Yuki Hirota


2025

pdf bib
Investigating Feasibility of Large Language Model Agent Collaboration in Minecraft and Comparison with Human-Human Collaboration
Yuki Hirota | Ryuichiro Higashinaka
Proceedings of the 14th International Joint Conference on Natural Language Processing and the 4th Conference of the Asia-Pacific Chapter of the Association for Computational Linguistics

In recent years, there has been growing interest in agents that collaborate with humans on creative tasks, and research has begun to explore such collaboration within Minecraft. However, most existing studies on agents in Minecraft focus on scenarios where an agent constructs objects independently on the basis of given instructions, making it difficult to achieve joint construction through dialogue-based cooperation with humans.
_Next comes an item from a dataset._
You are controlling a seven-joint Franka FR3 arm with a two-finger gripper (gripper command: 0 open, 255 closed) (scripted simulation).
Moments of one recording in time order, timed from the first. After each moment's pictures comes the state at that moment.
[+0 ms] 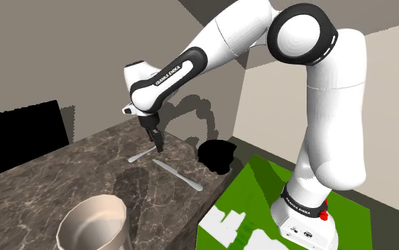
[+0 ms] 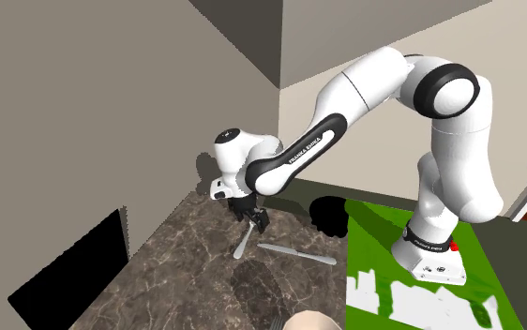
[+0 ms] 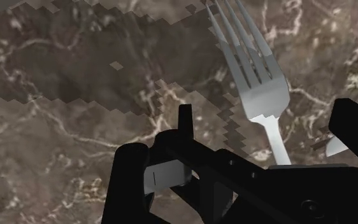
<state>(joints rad) 0.28 0.34 0.04 -1.93 -0.05 2.12 -0.87</state>
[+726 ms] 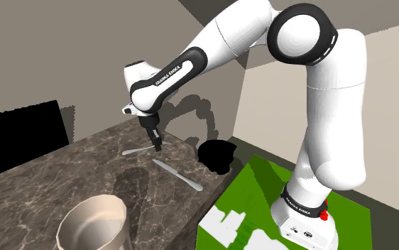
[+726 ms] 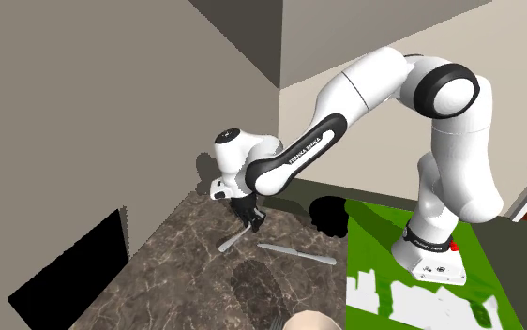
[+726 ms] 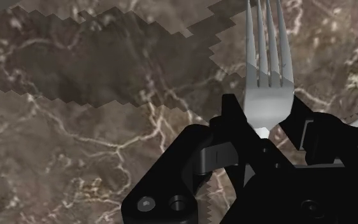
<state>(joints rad) 0.28 0.34 0.04 -1.93 -0.05 2.12 -0.87</state>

Prior work, such as the Action-Utterance Model, used small-scale large language models (LLMs), which resulted in limited accuracy. In this study, we attempt to build an agent capable of collaborative construction using LLMs by integrating the framework of the Action-Utterance Model with that of Creative Agents, which leverages more recent and powerful LLMs for more accurate and flexible building. We had two agents conduct the Collaborative Garden Task through simulations and evaluate both the generated gardens and the dialogue content. Through this evaluation, we confirm that the agents are capable of producing gardens with a certain level of quality and can actively offer suggestions and assert their opinions. Furthermore, we conduct a comparative analysis with human-human collaboration to identify current challenges faced by agents and to discuss future directions for improvement toward achieving more human-like cooperative behavior.